YOUR INSTRUCTIONS: Would you restate all the entries exactly, leaving nothing out?

[Records from a collection]
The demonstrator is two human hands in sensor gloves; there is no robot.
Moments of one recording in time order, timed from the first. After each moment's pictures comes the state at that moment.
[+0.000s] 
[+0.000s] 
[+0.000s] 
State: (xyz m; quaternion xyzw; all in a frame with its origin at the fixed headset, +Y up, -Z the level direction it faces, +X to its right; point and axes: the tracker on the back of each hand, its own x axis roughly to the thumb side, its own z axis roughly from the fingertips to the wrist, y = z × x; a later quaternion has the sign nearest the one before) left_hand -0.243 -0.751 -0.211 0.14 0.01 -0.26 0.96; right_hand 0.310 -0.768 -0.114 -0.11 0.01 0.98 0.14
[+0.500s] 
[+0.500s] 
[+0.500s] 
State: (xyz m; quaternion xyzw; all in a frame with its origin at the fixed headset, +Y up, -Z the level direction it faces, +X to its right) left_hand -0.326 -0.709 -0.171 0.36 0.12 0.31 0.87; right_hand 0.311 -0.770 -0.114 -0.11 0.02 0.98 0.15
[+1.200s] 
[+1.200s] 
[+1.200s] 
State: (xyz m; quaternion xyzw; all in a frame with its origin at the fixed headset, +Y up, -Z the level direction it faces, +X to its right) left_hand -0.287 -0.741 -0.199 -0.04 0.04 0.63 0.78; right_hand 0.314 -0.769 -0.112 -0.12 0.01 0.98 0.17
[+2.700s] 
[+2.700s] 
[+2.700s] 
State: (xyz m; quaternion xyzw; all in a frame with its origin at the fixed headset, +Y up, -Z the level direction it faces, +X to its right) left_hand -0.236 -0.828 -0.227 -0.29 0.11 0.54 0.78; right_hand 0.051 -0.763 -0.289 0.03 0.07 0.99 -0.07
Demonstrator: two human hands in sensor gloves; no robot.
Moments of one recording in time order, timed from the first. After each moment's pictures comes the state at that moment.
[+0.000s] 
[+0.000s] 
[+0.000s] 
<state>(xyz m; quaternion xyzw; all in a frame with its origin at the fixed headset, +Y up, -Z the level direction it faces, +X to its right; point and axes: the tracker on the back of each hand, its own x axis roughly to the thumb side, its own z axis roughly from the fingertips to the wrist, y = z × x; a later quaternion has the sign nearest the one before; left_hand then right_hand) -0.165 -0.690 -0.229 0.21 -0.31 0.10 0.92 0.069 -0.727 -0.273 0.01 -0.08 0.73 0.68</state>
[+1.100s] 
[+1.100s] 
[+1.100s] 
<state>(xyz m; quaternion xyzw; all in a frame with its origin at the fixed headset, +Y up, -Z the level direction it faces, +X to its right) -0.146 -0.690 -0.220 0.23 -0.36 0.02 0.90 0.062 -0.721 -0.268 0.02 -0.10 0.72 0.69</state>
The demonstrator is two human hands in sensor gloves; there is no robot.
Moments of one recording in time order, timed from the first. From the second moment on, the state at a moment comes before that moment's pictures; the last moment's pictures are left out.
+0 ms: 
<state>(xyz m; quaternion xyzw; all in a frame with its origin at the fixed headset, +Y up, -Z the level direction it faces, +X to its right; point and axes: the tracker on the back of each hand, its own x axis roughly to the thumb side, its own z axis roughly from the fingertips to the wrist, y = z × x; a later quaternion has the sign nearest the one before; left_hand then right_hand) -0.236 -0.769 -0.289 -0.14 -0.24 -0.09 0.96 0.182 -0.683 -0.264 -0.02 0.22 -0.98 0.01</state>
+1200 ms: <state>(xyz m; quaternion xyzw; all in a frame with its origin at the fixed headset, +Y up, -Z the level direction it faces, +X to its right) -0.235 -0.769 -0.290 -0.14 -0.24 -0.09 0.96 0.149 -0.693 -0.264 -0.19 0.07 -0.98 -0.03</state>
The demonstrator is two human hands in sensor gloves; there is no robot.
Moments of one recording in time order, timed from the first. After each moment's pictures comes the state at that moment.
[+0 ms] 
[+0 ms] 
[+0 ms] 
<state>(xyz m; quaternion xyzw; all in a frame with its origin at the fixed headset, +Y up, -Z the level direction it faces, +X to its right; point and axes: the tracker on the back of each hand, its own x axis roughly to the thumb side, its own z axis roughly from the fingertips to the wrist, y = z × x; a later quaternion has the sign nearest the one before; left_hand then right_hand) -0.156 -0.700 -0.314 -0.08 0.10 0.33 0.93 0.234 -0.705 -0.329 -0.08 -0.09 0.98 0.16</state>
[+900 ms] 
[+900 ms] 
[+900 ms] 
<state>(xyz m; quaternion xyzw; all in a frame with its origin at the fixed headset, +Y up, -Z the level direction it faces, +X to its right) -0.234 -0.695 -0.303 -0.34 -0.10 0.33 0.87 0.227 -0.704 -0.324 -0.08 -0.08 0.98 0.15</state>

RESULT:
The demonstrator is two human hands in sensor gloves; there is no robot.
Moments of one recording in time order, timed from the first. After each moment's pictures comes the state at that moment.
[+0.000s] 
[+0.000s] 
[+0.000s] 
State: (xyz m; quaternion xyzw; all in a frame with its origin at the fixed headset, +Y up, -Z the level direction it faces, +X to its right; point and axes: the tracker on the back of each hand, its own x axis roughly to the thumb side, its own z axis roughly from the fingertips to the wrist, y = z × x; a later quaternion has the sign nearest the one before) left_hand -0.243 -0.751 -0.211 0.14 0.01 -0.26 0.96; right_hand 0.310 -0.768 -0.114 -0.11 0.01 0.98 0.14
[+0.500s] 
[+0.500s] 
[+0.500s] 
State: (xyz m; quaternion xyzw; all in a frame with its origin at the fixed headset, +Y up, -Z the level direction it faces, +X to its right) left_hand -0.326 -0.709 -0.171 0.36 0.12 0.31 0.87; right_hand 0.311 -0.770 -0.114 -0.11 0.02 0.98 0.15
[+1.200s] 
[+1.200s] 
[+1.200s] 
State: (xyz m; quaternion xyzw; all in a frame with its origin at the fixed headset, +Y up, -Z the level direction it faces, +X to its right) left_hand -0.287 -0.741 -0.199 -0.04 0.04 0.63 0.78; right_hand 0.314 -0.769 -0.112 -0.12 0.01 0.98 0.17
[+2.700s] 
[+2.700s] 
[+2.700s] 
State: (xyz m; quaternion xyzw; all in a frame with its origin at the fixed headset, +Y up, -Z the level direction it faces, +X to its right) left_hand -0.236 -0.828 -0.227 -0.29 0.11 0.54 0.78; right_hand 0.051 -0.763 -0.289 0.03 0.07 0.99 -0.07
Demonstrator: two human hands in sensor gloves; no robot.
Moments of one recording in time order, timed from the first. After each moment's pictures comes the state at that moment.
[+0.000s] 
[+0.000s] 
[+0.000s] 
<state>(xyz m; quaternion xyzw; all in a frame with its origin at the fixed headset, +Y up, -Z the level direction it faces, +X to its right; point and axes: the tracker on the back of each hand, its own x axis roughly to the thumb side, its own z axis roughly from the fingertips to the wrist, y = z × x; a later quaternion has the sign nearest the one before; left_hand then right_hand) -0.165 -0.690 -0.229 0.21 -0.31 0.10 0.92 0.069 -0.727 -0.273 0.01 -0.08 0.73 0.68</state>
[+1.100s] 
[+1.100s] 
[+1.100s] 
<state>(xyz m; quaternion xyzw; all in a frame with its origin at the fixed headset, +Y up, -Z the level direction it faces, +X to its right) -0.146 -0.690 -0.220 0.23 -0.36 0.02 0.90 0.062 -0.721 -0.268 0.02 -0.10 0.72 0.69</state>
The demonstrator is two human hands in sensor gloves; there is no robot.
Moments of one recording in time order, timed from the first. From the second moment on, the state at a moment comes before that moment's pictures; the last moment's pictures are left out.
+0 ms: 
<state>(xyz m; quaternion xyzw; all in a frame with its origin at the fixed headset, +Y up, -Z the level direction it faces, +X to its right; point and axes: the tracker on the back of each hand, its own x axis roughly to the thumb side, its own z axis roughly from the fingertips to the wrist, y = z × x; a later quaternion has the sign nearest the one before; left_hand then right_hand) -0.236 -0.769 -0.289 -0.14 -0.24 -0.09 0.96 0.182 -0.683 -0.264 -0.02 0.22 -0.98 0.01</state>
+1200 ms: <state>(xyz m; quaternion xyzw; all in a frame with its origin at the fixed headset, +Y up, -Z the level direction it faces, +X to its right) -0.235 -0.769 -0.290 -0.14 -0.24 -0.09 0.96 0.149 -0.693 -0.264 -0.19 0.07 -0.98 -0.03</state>
The demonstrator is two human hands in sensor gloves; there is no robot.
Moments of one recording in time order, timed from the first. After each moment's pictures comes the state at that moment.
[+0 ms] 
[+0 ms] 
[+0 ms] 
<state>(xyz m; quaternion xyzw; all in a frame with its origin at the fixed headset, +Y up, -Z the level direction it faces, +X to its right; point and axes: the tracker on the back of each hand, its own x axis roughly to the thumb side, its own z axis roughly from the fingertips to the wrist, y = z × x; a later quaternion has the sign nearest the one before; left_hand then right_hand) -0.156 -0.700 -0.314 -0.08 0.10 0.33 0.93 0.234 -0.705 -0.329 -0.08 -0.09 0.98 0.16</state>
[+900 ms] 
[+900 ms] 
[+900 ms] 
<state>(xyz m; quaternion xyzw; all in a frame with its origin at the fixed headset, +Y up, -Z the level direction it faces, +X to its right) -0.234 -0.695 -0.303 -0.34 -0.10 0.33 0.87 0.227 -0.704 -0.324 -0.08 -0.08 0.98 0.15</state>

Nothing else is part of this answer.